The children are referred to as having "half a heart." The correct term for their illness is hard for some people to remember: hypoplastic left heart syndrome - or HLHS. Colleen Schomaker and her family know all the words by heart.
"I was about 22 weeks pregnant," recalls Colleen. She had gone to her hospital for a routine ultrasound and found out that the baby she was carrying probably had HLHS, a congenital heart disease that would be fatal if left untreated. This path to discovery is a common occurrence for women carrying a baby with HLHS.
"We were told that the University of Michigan was one of only two institutions that could handle this problem," says Colleen..
"If Anyone Could Help Us, They Could"
Several weeks later, Colleen and her husband Mike met with cardiac surgeon Edward L. Bove, M.D. They discussed the results of their baby's echocardiogram, an ultrasound test used to examine the heart.
Bove confirmed that her baby did have HLHS, but "he filled us with a lot of hope," she says. "I was confident he could help our child."
Tommy was born December 10, 2000, and had his first heart surgery when he was eight days old. "You hand over your tiny baby for major surgery, and you pray," Colleen says. "By this time, I was confident that if anyone could help us, it would be Dr. Bove and the whole U-M team." That surgery was the first in a three-part procedure to correct HLHS. Tommy came through each stage beautifully.
It's common for children with HLHS also to need a valve repair or even a pacemaker. Tommy has had five surgeries now - the three-part Norwood procedure, a valve repair, and a valve replacement.

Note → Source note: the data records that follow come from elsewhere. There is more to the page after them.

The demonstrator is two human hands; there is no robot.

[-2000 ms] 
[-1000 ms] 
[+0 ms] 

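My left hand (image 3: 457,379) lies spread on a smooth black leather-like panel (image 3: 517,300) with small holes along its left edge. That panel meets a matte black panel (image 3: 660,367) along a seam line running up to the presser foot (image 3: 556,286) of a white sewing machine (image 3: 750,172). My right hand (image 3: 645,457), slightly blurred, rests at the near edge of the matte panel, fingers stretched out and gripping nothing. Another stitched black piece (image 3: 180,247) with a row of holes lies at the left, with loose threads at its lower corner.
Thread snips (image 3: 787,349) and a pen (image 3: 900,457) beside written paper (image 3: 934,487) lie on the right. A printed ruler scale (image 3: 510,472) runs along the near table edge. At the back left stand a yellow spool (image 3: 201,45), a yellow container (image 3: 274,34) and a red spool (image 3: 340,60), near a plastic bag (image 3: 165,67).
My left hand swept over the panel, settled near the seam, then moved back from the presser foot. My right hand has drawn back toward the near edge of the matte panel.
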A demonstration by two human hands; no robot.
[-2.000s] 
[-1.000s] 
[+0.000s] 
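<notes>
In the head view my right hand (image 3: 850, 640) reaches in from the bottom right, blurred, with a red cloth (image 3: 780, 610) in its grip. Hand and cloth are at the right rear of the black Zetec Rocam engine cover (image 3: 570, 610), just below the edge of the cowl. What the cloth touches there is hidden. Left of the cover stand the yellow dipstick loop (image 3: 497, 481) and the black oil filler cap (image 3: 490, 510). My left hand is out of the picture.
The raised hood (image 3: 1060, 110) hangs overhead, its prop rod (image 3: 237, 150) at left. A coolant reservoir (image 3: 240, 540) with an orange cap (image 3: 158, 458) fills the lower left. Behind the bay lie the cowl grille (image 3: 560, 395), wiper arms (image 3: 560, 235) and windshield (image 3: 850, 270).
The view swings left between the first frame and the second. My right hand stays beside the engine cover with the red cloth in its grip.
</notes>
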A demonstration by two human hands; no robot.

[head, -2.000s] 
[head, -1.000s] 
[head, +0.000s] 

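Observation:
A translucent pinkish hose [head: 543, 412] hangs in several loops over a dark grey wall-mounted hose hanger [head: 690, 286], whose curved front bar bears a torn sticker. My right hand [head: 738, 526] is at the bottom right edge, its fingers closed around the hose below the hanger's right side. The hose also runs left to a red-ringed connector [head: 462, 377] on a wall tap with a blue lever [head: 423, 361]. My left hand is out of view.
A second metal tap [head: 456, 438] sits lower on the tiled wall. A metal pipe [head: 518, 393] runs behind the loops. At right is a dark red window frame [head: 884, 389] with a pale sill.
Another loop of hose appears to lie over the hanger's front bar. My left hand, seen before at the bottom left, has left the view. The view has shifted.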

"We feel like we've utilized every 'feature' at U-M." says Colleen. "Chaplain Julie Nielsen from Pastoral Care, all the nurses on Mott 5E and ICU, the social worker Barb Shaltis, and so many more. They all know how to make a horrible situation endurable. And Tommy's cardiologists, Dr. Thomas Kulik and Dr. Carlen Gomez, provide a level of care and concern that is genuine," Colleen adds.
Beads of Hope
A special highlight for the Schomaker family was the Child Life Activity Centers. "We went to all of them," Colleen says, laughing. When he was a toddler, Tommy spent a lot of time in the Child Life rooms riding the strollers that were converted into cars while his chest tubes drained. As a four-year-old, his interests have turned to crafts. One of the projects Tommy treasured during his valve replacement this summer was a Hope Necklace he created that included a bead for each medical procedure. The Child Life areas were a boon for Tommy's brother Matthew and baby sister Genevieve. "The kids light up when they see a normal environment," says Colleen.
Colleen notes that having the Ronald McDonald House and Med Inn options simplified the logistics of caring for their other children. Med Inn is a 60-room hotel attached to the U-M Hospitals. "Mike commuted to work from Med Inn."
People often ask Colleen and Mike how they endure. Colleen says, "Our answer is always the same: with great professionals, doctors, a great institution and our faith in God. It's been such a long journey."
This mother's journey also has become a call to action. Michigan Visiting Nurse Nancy Cochran put Colleen in touch with the mothers of three other boys with HLHS in her area. They formed a playgroup that has grown to become the nonprofit organization Hearts of Hope of Southeast Michigan, a source of information and support for other parents of children with congenital heart defects.
Recently, Colleen met a mother whose sonogram revealed that her baby had HLHS. "I immediately told her about U-M and our group," Colleen says. "After we talked, she said, 'I now have hope.' "
Colleen concludes, "Hope is a wonderful thing to have. We look at this whole situation, and we look at Tommy, and we know that Tommy is a blessing."